The 70% refundable tax credit for wages paid (up to a maximum of $7,000 per employee per quarter) may be claimed quarterly in 2021 by an eligible business (one with 500 or fewer full time employees in 2019) if the business will have a greater than 20% reduction in gross receipts for the quarter, compared to the same quarter in 2019. See April 2021 GT Alert for details. However, if the infrastructure bill becomes law with the early ERC termination provision intact, there would be no credit for wages paid beginning Oct. 1.

Exacerbating this problem is a company’s ability to monetize the credit every payroll period. The ERC is claimed on the Form 941 quarterly payroll tax return, but the rules allow a business to monetize the credit early by holding onto the federal payroll taxes withheld from its employees’ wages, rather than depositing this money with the IRS. For example, if a business pays $100,000 in payroll on Oct. 15, and assumes that the credit will remain intact for the fourth quarter (thereby expecting a credit of $70,000) and withholds $20,000 in payroll taxes from its employees, it can retain the $20,000 of withheld payroll taxes as a partial payment toward the $70,000 credit, rather than depositing these funds with the U.S. Treasury as otherwise required. As a result, some businesses likely will not deposit their tax withholding obligations in anticipation of receiving the credit. However, if the ERC program is terminated early by the infrastructure bill, the businesses will need to pay back the payroll taxes retained to monetize their anticipated credit. Furthermore, there is a 10% penalty for a company’s failure to deposit payroll taxes withheld from employees. Although this penalty is waived under the current ERC law for taxes not deposited in anticipation of receiving the credit, it appears that this penalty waiver might not survive for the fourth quarter if the ERC program is terminated early. It is possible the IRS might provide penalty relief in this situation, but it has not yet indicated whether it would do so if the ERC program is terminated early.
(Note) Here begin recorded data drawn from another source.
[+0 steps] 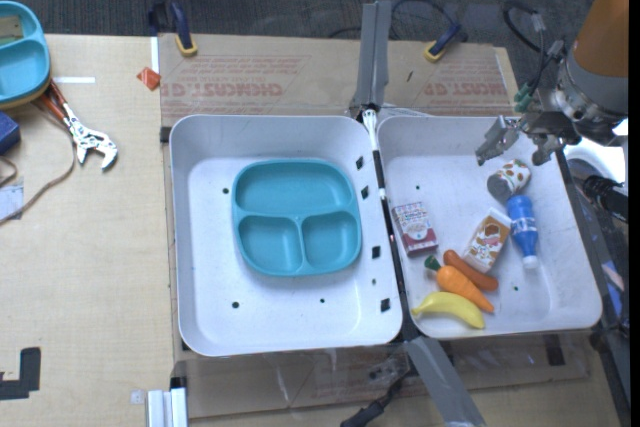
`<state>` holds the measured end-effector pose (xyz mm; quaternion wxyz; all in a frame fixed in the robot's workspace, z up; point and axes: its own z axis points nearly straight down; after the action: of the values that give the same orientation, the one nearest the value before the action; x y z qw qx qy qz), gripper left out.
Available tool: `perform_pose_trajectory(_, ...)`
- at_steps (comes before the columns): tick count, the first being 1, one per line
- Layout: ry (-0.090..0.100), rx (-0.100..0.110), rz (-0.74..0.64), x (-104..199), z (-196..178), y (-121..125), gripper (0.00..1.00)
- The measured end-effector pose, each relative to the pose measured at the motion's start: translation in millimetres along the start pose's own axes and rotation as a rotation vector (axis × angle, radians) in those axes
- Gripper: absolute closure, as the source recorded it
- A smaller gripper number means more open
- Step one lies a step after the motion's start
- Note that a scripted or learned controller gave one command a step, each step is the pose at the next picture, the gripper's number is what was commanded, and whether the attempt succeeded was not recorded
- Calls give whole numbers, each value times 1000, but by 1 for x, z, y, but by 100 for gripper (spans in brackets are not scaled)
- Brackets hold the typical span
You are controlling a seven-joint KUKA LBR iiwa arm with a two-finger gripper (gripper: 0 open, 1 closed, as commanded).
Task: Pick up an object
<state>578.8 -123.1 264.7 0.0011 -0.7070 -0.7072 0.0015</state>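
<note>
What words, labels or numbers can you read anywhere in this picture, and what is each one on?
"CHEMCRAFT": red print, upside down, on the cardboard sheet behind the bins; uncertain, blurred.
Small red carton: label too small to read.
Juice box: print too blurred.
Can and blue bottle: nothing legible.

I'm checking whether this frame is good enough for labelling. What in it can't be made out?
- Gripper, camera view: too small and dark to tell its finger spacing.
- Arm: cut off by the right and top edges.
- Small can: label too small to read.
- Carton and red box: print too small to read.
</note>
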Motion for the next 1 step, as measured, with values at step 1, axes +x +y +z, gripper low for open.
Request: perform_pose_trajectory(1,1,0,-99,-20,159,5,0)
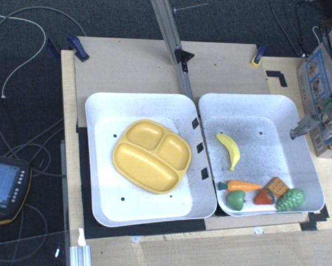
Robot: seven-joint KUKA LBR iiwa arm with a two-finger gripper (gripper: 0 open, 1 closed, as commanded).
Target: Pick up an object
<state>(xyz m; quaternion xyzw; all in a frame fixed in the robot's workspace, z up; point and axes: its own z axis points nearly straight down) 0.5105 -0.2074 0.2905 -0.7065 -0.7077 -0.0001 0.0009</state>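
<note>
Two shallow white bins sat side by side on your wooden bench (154,54). Your left bin (99,148) held a yellow divided tray (152,155). Your right bin (287,110) held a banana (230,150) centrally, with a carrot (243,185), pepper (236,199) and broccoli (290,199) toward six o'clock. Your gripper (300,129) hovered at three o'clock, holding nothing I could see.

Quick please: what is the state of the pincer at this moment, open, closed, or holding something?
Pincer: at the right rim of the right shallow white bin; open or closed cannot be told; nothing visibly held.
</note>
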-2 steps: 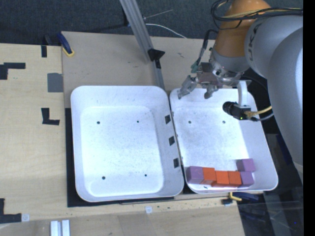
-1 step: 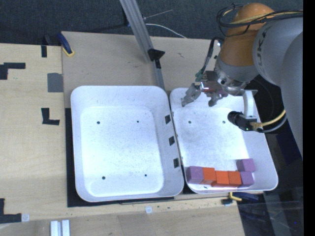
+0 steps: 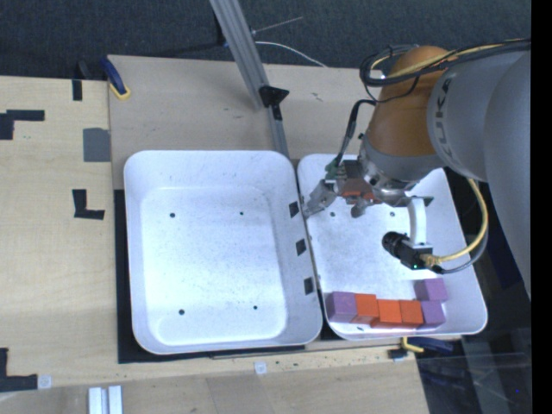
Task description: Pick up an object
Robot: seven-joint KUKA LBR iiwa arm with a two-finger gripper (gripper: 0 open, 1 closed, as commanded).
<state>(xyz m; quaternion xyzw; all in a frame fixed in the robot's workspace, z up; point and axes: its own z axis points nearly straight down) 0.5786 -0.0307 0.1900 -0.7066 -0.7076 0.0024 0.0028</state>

In addition, in a worst-case scenario where a business retained payroll taxes in anticipation of receiving the ERC, but the credit is terminated early by the infrastructure bill, and the company is unable repay the IRS for the post-Sept. 30 payroll taxes it retained, certain officers, directors, or employees of the company might be personally liable for such unpaid payroll taxes.
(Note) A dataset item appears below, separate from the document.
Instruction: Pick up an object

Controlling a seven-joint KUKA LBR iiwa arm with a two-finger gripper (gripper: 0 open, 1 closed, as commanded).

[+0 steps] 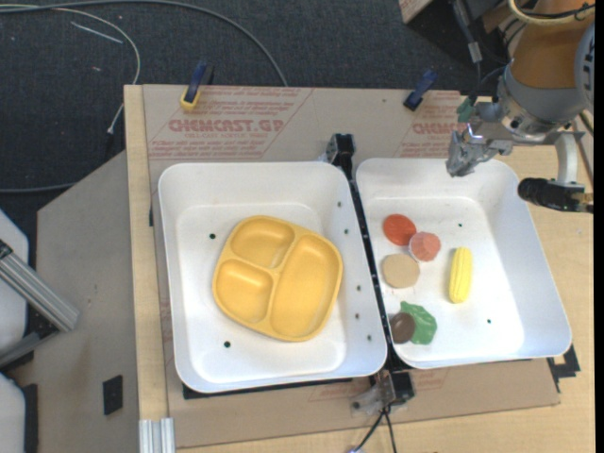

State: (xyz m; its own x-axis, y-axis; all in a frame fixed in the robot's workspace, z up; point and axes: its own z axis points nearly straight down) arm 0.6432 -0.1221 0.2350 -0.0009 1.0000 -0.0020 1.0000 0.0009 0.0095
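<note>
Corn (460, 274) mid right bin, well below hand (462, 163).

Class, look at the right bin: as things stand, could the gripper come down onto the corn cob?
Probably yes. The corn cob lies apart from the other food pieces in the right bin, nothing above or against it. The gripper hangs over the bin's far edge.

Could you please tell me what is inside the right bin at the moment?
The right bin holds a red disc, pink disc, tan disc, corn and a green piece partly covered by a brown piece.
</note>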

Whether this early ERC termination provision remains in the infrastructure bill that will ultimately be signed into law is conditioned on political negotiations, so whether this tax credit program will end early, or whether it will continue through Dec. 31, is uncertain at this time. As a result, a small to mid-sized business eligible to claim the ERC under existing law may wish to assume that that ERC program will be terminated effective Oct. 1, and to deposit all taxes withheld from their employees’ wages, rather than retaining the withheld tax as an advance payment of the ERC. In the event the final version of the infrastructure bill does not terminate the ERC early – so that the credit remains intact for wages paid through Dec. 31 – the business could request an advance payment of the expected credit by filing an IRS Form 7200 “Advance Payment of Employer Credits Due to COVID-19” to receive payment for the credit without having to wait until it files its quarterly payroll tax return. Patience in not monetizing the credit early may be the prudent course of action until it is known whether Congress will end the ERC program early.